Task goal
Omit images. Retype all entries verbatim.

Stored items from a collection
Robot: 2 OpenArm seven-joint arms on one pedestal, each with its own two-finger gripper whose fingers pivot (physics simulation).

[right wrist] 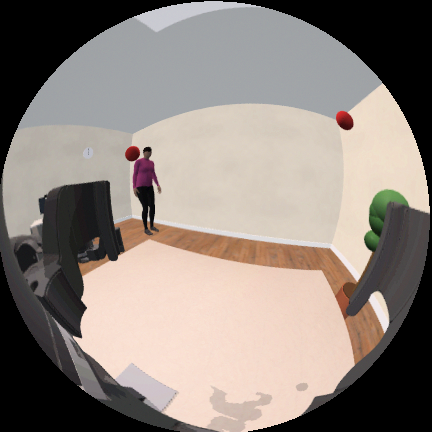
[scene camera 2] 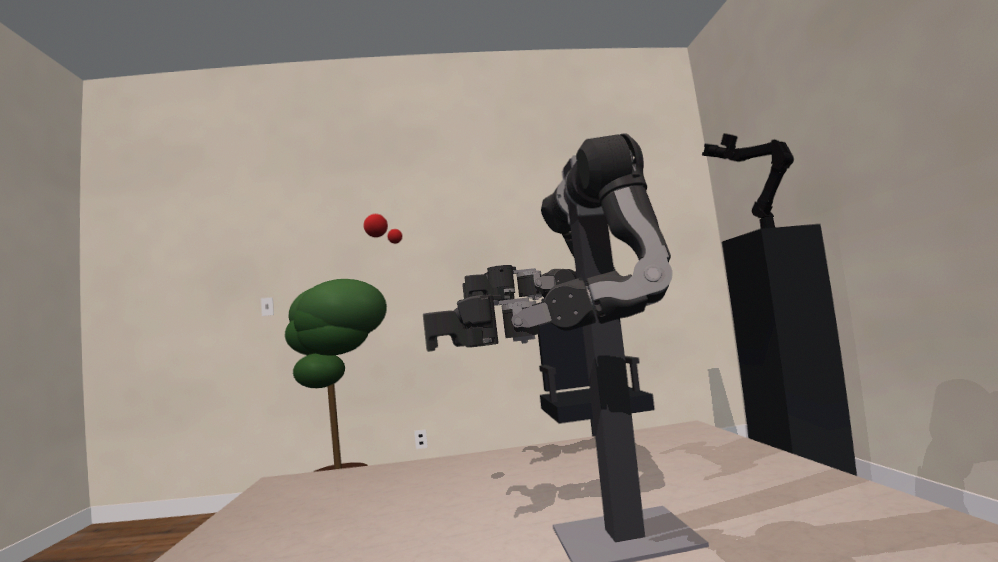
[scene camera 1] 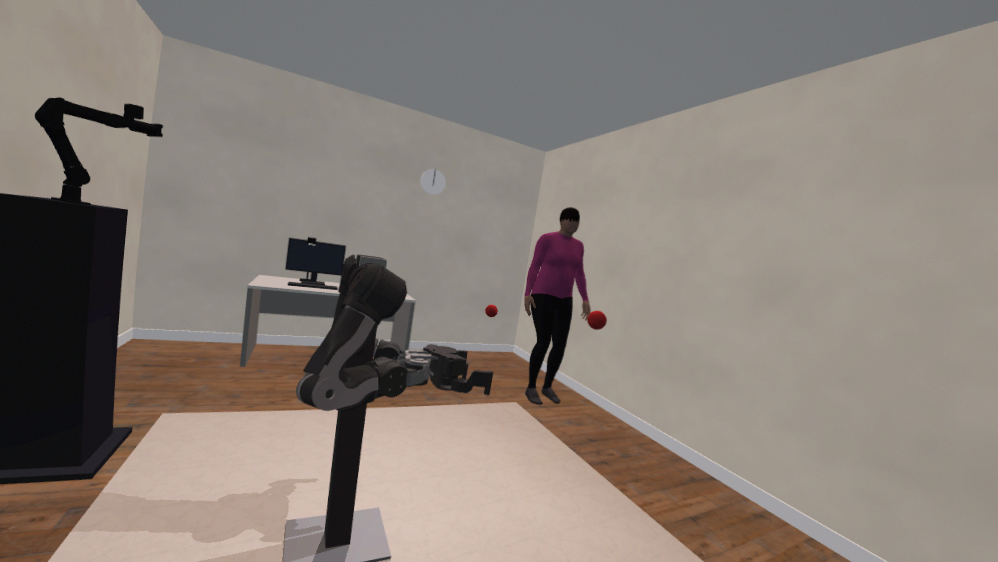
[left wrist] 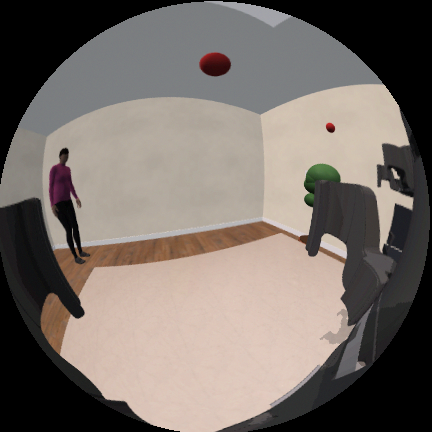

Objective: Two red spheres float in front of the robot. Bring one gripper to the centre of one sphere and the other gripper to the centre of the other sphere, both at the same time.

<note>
The pictures show: the left gripper, the right gripper and a pedestal.
The right gripper also shows in scene camera 2.
</note>
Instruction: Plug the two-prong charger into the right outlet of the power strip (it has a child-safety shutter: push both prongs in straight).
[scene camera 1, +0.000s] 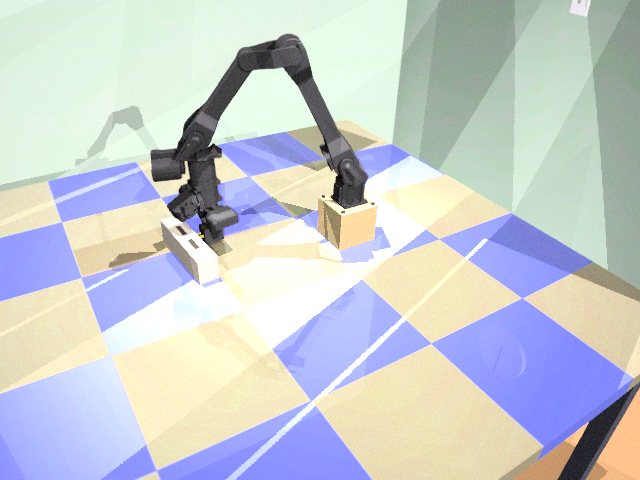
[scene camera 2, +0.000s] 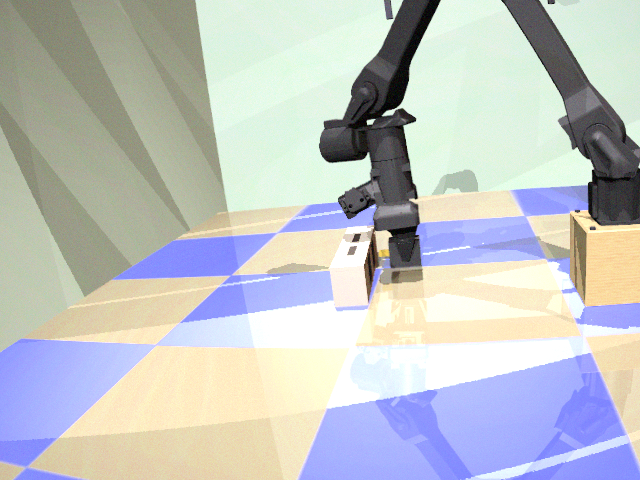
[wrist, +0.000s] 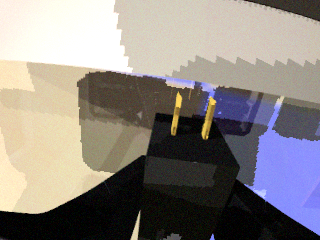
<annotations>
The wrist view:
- my gripper: 178, 167
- black two-prong charger: 189, 171, held by my gripper
</annotations>
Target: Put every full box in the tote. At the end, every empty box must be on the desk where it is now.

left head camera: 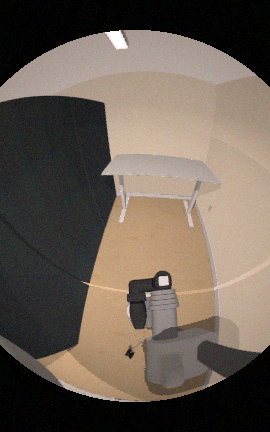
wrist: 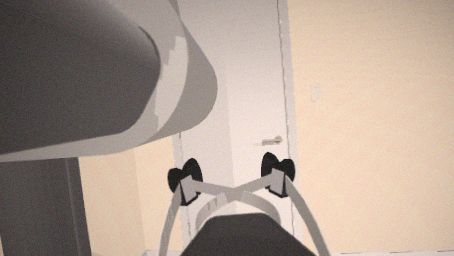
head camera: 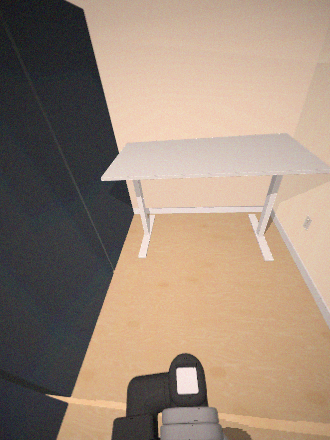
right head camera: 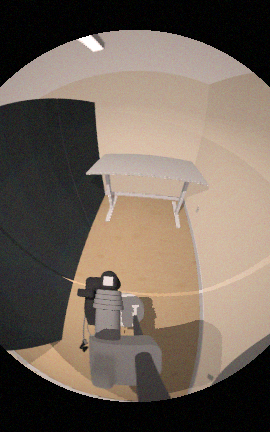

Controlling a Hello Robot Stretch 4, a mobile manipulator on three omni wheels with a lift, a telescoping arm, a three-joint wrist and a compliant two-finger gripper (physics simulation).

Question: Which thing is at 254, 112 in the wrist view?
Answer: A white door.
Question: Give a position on a white desk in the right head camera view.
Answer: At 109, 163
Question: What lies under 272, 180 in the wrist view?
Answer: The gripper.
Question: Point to a white desk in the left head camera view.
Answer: At 130, 164
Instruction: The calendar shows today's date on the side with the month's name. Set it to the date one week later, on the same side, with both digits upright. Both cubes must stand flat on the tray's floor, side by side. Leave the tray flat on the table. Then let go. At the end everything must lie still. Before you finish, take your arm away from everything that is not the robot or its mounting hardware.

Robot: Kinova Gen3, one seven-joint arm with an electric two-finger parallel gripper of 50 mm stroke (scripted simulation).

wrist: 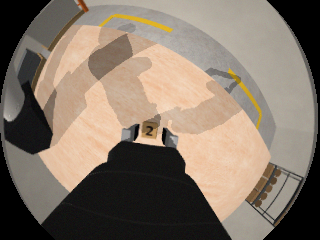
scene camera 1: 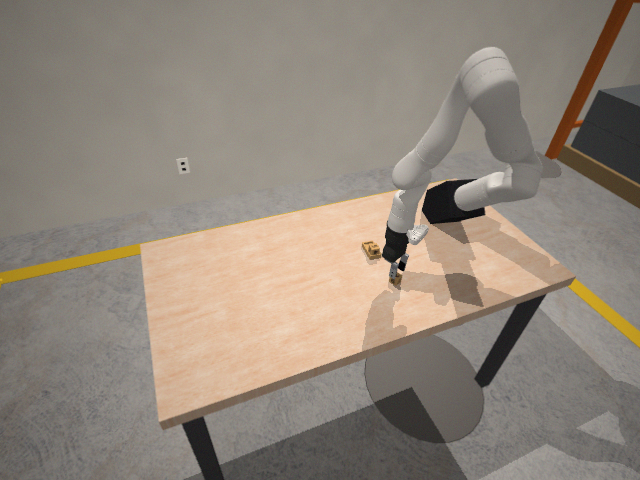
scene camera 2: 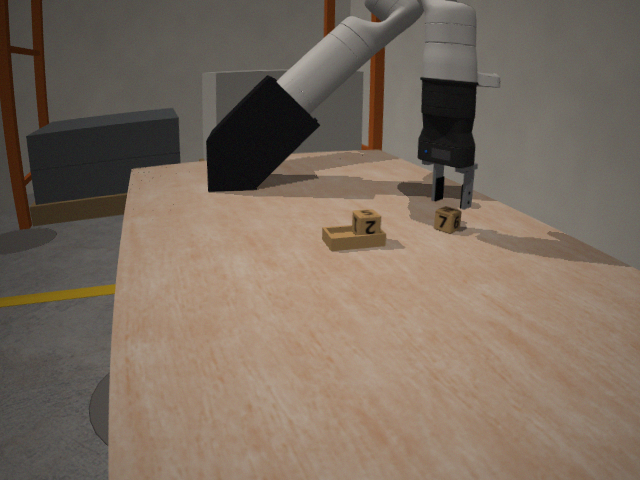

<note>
In view: my gripper (scene camera 2: 451,203) and a wooden tray (scene camera 2: 337,238).
My gripper is seen too in the wrist view (wrist: 150,131) and in scene camera 1 (scene camera 1: 396,273).
</note>
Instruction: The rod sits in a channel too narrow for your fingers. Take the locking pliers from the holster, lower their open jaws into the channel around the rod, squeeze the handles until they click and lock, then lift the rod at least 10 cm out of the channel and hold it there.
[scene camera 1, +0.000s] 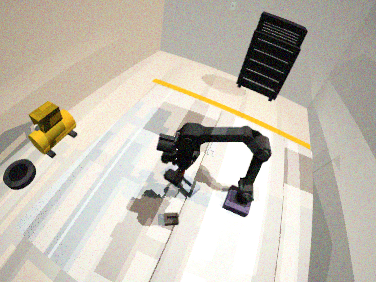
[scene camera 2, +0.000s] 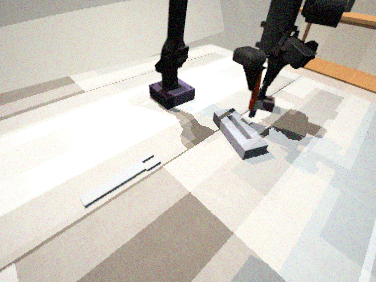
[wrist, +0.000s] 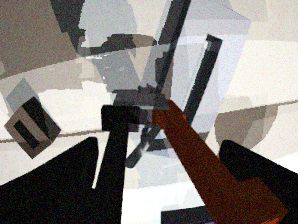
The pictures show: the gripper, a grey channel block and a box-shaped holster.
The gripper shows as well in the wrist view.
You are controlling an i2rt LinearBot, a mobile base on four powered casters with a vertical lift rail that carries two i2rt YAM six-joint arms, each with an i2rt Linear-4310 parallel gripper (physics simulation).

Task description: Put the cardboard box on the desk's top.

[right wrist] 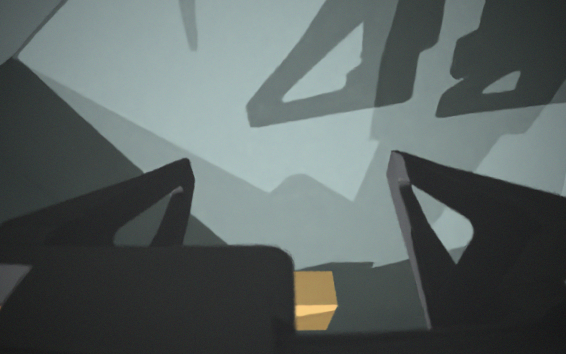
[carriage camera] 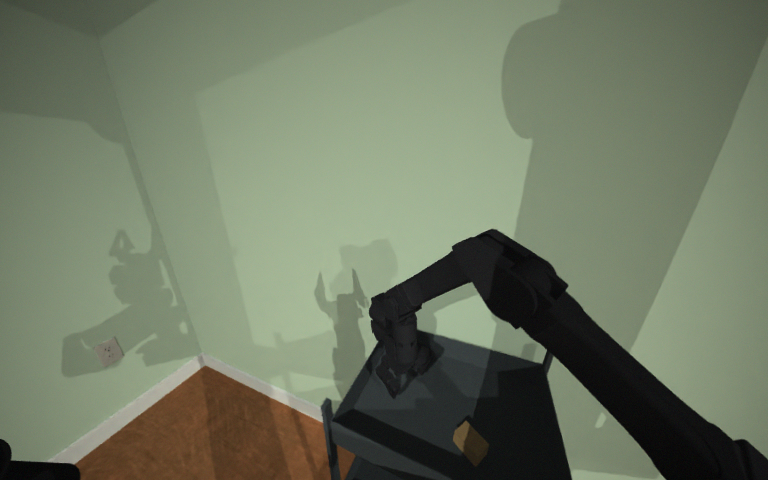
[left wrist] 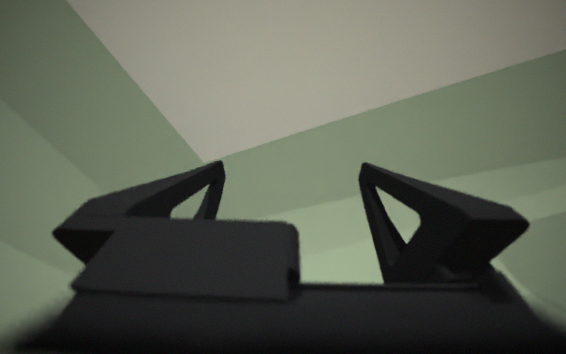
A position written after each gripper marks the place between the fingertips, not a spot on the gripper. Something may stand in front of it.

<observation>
In view: the left gripper [left wrist: 291, 169], the right gripper [carriage camera: 406, 384] and a tan cardboard box [right wrist: 315, 298].
The right gripper is seen too in the right wrist view [right wrist: 289, 165]. The left wrist view does not show the tan cardboard box: it is out of frame.
</observation>
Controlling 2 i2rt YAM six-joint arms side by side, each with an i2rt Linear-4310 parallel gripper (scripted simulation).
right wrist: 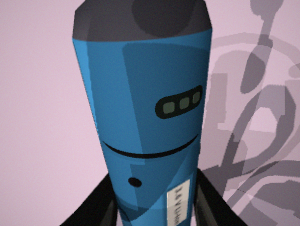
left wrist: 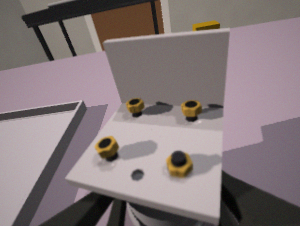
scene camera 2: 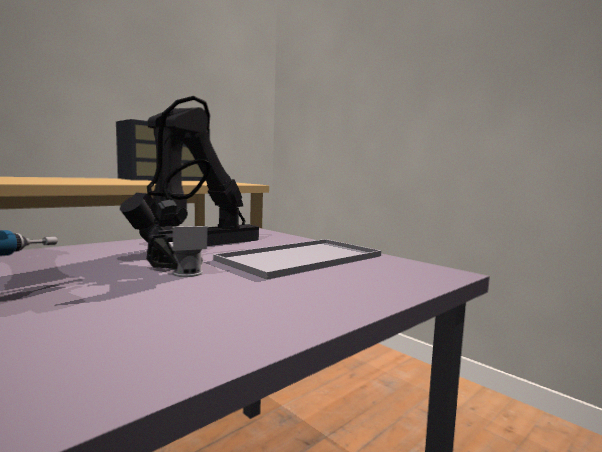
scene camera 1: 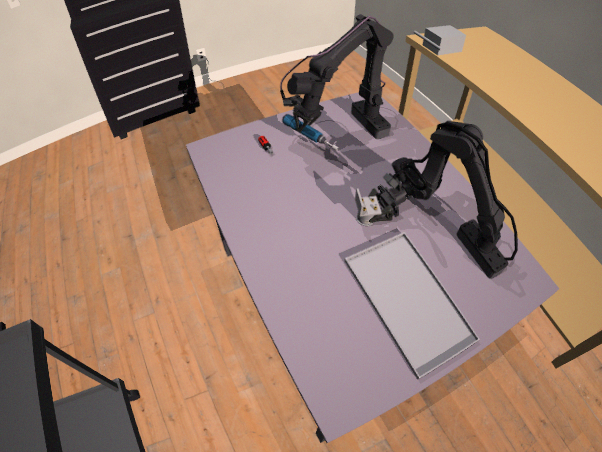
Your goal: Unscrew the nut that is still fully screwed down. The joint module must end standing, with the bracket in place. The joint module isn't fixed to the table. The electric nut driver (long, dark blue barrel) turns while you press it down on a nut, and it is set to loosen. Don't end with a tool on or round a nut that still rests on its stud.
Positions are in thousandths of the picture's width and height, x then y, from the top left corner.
Scene:
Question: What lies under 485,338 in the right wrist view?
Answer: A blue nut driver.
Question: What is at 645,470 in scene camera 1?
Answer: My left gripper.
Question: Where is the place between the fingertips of my right gripper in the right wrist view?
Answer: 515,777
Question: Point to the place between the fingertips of my right gripper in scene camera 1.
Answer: At 502,287

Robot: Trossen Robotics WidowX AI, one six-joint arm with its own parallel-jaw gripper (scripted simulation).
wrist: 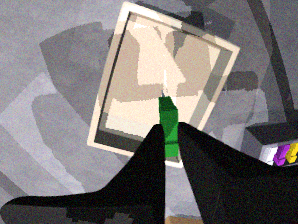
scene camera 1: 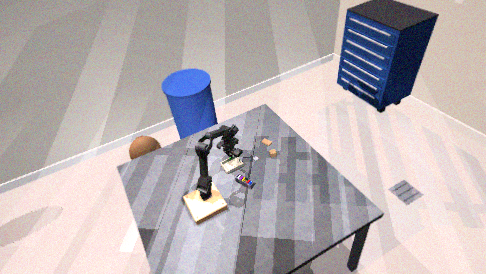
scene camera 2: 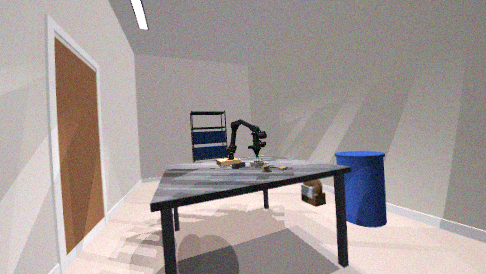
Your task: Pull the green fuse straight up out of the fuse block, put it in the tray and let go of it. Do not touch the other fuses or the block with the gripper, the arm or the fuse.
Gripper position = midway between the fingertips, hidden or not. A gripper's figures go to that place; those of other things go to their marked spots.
Scene:
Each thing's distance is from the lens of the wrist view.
gripper [wrist: 169, 130]: 0.10 m
green fuse [wrist: 168, 111]: 0.09 m

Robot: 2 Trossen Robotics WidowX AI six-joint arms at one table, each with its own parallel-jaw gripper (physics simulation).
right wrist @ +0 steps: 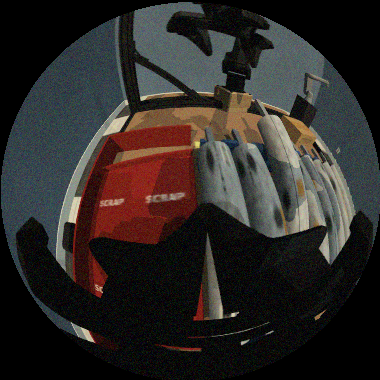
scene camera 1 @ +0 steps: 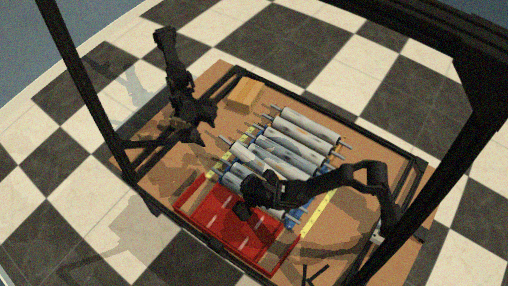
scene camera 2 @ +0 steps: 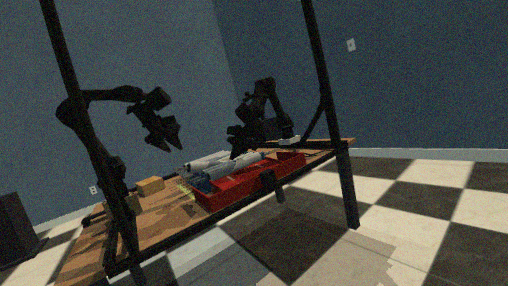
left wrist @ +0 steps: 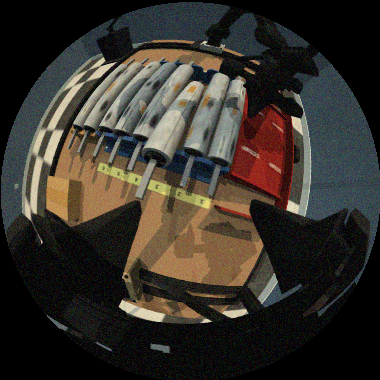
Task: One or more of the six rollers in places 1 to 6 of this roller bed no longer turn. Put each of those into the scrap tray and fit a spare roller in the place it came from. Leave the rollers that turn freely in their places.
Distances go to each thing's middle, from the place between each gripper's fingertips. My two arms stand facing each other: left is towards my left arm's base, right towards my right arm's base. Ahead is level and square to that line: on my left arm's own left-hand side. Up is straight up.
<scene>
My left gripper is now 36 cm short of the tan box [scene camera 1: 246,94], 16 cm above it and 11 cm to the right of it.
The tan box lies 42 cm ahead of my right hand, 29 cm to the left of it and 7 cm below it.
</scene>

Response
Robot: 2 OpenArm seven-joint arms on one pedestal, each with its own two-finger gripper whose fingers pivot (physics simulation).

[right wrist] 
[scene camera 2] 
[scene camera 1] 
[left wrist] 

Objective: Two red spheres float in front of the robot. Bring one gripper to the centre of one sphere and the other gripper to the centre of the other sphere, both at the same time.

<note>
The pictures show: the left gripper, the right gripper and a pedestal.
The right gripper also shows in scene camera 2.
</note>
Instruction: Plug the two-prong charger into the right outlet of the power strip (it has a child-safety shutter: push both prongs in straight).
[scene camera 1, +0.000s] 
[scene camera 2, +0.000s] 
[wrist, +0.000s] 
<annotations>
The wrist view:
- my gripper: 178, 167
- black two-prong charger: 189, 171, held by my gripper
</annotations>
Target: Put every full box in the tote. At the end, every empty box must be on the desk where it is now.

left head camera: 
wrist: 
head camera: 
right head camera: 

Controlling a Hello Robot Stretch 4, a mobile manipulator on three omni wheels with a lift, a telescoping arm, a three-joint wrist and a compliant two-finger gripper (physics simulation).

Question: Which thing is at 254, 112 in the wrist view?
Answer: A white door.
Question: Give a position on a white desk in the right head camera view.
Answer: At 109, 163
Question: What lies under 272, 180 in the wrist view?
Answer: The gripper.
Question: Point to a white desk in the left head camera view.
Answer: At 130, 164
Instruction: The calendar shows today's date on the side with the month's name. Set it to the date one week later, on the same side, with both digits upright. Both cubes must stand flat on the tray's floor, side by side. Leave the tray flat on the table. Then let go. At the end everything must lie still. Before you finish, take your arm away from everything that is not the robot or its mounting hardware.

Robot: Kinova Gen3, one seven-joint arm with an electric two-finger parallel gripper of 50 mm stroke (scripted simulation).

wrist: 
scene camera 1: 
scene camera 2: 

<note>
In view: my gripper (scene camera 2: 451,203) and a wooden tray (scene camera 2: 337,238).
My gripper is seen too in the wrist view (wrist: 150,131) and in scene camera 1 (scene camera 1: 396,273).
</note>
Instruction: The rod sits in a channel too narrow for your fingers. Take the locking pliers from the holster, lower their open jaws into the channel around the rod, squeeze the handles until they click and lock, then lift the rod at least 10 cm out of the channel and hold it there.
[scene camera 1, +0.000s] 
[scene camera 2, +0.000s] 
[wrist, +0.000s] 
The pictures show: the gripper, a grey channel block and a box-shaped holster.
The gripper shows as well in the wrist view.
You are controlling an i2rt LinearBot, a mobile base on four powered casters with a vertical lift rail that carries two i2rt YAM six-joint arms, each with an i2rt Linear-4310 parallel gripper (physics simulation).

Task description: Put the cardboard box on the desk's top.

[right wrist] 
[carriage camera] 
[left wrist] 
A position written after each gripper marks the place between the fingertips, not a spot on the gripper. Something may stand in front of it.

<observation>
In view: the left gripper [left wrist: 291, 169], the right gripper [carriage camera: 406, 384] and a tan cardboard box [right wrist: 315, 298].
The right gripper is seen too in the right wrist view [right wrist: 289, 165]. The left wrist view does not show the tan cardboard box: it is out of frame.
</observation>
Controlling 2 i2rt YAM six-joint arms side by side, each with an i2rt Linear-4310 parallel gripper (scripted simulation).
right wrist: 
left wrist: 
scene camera 2: 
scene camera 1: 
Your goal: Unscrew the nut that is still fully screwed down. The joint module must end standing, with the bracket in place. The joint module isn't fixed to the table. The electric nut driver (long, dark blue barrel) turns while you press it down on a nut, and it is set to loosen. Don't end with a tool on or round a nut that still rests on its stud.
Positions are in thousandths of the picture's width and height, x then y, from the top left corner.
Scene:
Question: What lies under 485,338 in the right wrist view?
Answer: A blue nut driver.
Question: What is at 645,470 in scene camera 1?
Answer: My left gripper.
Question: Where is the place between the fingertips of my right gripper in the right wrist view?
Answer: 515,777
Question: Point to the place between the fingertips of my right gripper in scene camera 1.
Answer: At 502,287

Robot: Trossen Robotics WidowX AI, one six-joint arm with its own parallel-jaw gripper (scripted simulation).
wrist: 
scene camera 1: 
scene camera 2: 
Your task: Pull the green fuse straight up out of the fuse block, put it in the tray and let go of it. Do not touch the other fuses or the block with the gripper, the arm or the fuse.
Gripper position = midway between the fingertips, hidden or not. A gripper's figures go to that place; those of other things go to their marked spots.
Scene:
Each thing's distance is from the lens of the wrist view.
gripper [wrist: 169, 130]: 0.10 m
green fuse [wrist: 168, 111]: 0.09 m

Robot: 2 Trossen Robotics WidowX AI six-joint arms at one table, each with its own parallel-jaw gripper (physics simulation).
right wrist @ +0 steps: 
scene camera 1 @ +0 steps: 
scene camera 2 @ +0 steps: 
left wrist @ +0 steps: 
Task: One or more of the six rollers in places 1 to 6 of this roller bed no longer turn. Put each of those into the scrap tray and fit a spare roller in the place it came from. Leave the rollers that turn freely in their places.
Distances go to each thing's middle, from the place between each gripper's fingertips. My two arms stand facing each other: left is towards my left arm's base, right towards my right arm's base. Ahead is level and square to that line: on my left arm's own left-hand side. Up is straight up.
<scene>
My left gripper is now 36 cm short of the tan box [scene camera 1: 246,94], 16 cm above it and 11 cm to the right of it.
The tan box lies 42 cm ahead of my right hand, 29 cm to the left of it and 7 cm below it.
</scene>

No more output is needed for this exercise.